PM’s “level of political courage” given B-

Former president Cavaco Silva pens blistering column in Público

ormer President of the Republic Cavaco Silva has written another of his damning opinion columns in Público today, giving prime minister António Costa a B- in relation to political courage. 

The former centre-right head of State (who, it has to be said, has a habit of popping up with damning opinion columns) considers that the last six years under PS Socialists have shown “an aversion” to any policies involving the structural changes Portugal so sorely needs.

A few months shy of his 83rd birthday, Cavaco Silva maintains that measures necessary to make Portugal relevant on the European stage (ie with an above average rate of growth when compared to other Member States) require “political power free from ideological preconceptions, with a vision for the future, ready to face obstacles put up by the defensive forces of the ‘status quo’, and determined to realise profound structural reforms, without fear of short-term unpopularity”.
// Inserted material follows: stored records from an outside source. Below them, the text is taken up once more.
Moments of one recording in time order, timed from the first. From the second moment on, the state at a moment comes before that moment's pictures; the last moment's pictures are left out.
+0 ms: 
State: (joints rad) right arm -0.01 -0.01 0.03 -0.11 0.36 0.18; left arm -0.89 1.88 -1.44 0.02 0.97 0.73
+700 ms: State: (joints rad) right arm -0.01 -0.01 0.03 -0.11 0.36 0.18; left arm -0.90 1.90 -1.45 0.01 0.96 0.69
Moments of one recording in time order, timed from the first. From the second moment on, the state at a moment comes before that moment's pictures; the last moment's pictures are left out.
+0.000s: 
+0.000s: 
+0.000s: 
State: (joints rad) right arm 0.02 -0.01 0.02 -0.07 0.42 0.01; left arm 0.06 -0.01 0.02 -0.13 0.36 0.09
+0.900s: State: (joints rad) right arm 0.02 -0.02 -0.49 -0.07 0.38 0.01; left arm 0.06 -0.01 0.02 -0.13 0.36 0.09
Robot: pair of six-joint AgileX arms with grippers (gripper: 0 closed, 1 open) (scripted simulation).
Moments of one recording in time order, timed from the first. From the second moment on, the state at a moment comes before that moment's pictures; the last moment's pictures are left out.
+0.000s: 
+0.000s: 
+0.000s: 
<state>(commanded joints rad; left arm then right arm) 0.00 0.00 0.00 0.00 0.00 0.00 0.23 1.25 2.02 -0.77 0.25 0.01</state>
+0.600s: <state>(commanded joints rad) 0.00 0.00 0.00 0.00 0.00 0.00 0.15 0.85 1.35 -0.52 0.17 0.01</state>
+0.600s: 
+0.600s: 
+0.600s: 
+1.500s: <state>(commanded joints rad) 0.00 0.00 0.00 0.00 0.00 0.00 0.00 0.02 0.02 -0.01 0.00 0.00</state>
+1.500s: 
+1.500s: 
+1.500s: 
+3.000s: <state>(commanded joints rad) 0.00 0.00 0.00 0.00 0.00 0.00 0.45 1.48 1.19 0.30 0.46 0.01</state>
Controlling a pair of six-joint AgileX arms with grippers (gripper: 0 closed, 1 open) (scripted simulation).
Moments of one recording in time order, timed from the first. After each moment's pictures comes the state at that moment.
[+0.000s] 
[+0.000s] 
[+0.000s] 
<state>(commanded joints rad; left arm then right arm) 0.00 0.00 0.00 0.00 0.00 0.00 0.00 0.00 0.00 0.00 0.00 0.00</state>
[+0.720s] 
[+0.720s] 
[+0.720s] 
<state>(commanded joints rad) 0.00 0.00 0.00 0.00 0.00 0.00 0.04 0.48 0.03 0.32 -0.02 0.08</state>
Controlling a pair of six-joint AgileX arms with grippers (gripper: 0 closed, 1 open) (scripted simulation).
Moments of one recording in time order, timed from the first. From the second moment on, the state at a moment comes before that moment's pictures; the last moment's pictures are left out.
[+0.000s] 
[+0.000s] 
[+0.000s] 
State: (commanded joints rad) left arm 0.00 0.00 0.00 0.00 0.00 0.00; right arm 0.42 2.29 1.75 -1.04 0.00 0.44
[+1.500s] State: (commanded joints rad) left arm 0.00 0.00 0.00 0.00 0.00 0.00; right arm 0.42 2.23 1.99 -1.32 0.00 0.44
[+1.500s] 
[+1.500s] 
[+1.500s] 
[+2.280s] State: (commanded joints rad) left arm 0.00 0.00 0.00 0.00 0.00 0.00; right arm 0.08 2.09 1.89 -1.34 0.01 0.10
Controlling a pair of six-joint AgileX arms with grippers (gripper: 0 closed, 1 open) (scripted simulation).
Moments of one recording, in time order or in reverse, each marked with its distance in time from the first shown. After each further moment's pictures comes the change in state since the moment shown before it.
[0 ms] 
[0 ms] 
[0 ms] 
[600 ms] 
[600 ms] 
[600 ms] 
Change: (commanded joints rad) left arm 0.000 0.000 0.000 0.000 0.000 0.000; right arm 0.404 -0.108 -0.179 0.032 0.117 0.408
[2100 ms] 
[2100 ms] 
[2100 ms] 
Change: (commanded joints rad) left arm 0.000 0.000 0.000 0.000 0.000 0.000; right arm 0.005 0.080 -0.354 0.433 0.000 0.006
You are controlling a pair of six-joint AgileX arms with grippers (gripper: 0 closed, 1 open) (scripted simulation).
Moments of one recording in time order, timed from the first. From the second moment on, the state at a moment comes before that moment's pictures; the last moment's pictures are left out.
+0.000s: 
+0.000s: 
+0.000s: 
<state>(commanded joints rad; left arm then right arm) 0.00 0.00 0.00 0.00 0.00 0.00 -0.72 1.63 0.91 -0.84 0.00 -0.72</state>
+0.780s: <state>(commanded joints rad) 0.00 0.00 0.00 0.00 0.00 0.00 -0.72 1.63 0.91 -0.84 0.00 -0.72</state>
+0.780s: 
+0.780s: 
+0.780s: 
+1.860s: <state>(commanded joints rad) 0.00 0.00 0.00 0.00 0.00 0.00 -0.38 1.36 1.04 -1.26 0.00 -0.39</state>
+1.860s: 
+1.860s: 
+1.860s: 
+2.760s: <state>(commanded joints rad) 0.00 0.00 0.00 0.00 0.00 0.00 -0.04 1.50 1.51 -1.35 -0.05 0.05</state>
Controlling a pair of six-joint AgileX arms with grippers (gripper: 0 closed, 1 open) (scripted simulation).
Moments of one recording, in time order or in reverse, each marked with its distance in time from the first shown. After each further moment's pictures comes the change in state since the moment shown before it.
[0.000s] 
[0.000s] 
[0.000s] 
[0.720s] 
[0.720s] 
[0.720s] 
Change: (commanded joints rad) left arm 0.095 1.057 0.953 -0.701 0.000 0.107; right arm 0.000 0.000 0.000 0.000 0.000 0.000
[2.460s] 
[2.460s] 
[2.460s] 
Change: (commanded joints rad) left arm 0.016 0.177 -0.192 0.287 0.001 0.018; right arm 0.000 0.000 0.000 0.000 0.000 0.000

Without this level of ‘political courage’, the former president believes Portugal will “remain a country of minimum salaries, from which the most qualified young people emigrate in order to improve their lives”. A country with “an impoverished middle class, old age pensions that give no kind of dignity in retirement, an elevated risk of poverty, social exclusion and with sub-standard public services”.

According to Cavaco Silva, Portugal will remain in the rut it has been in for many years now with another four-and-a-half years of PS Socialism: “Rhetoric and lies do not produce wealth”, he says.

The context of this latest opinion article comes as regular television commentator Luís Marques Mendes has been explaining how Portugal has been slipping backwards in terms of GDP with regard to other Member States for the last decade (actually being overtaken by countries that joined the EU relatively recently).

The latest economies to overtake Portugal have been Poland and Hungary. The aim, says Cavco, should be to claw our way back to somewhere between 10th to 15th place by 2030 – but that won’t happen, he maintains, with a leader with “very low” political courage.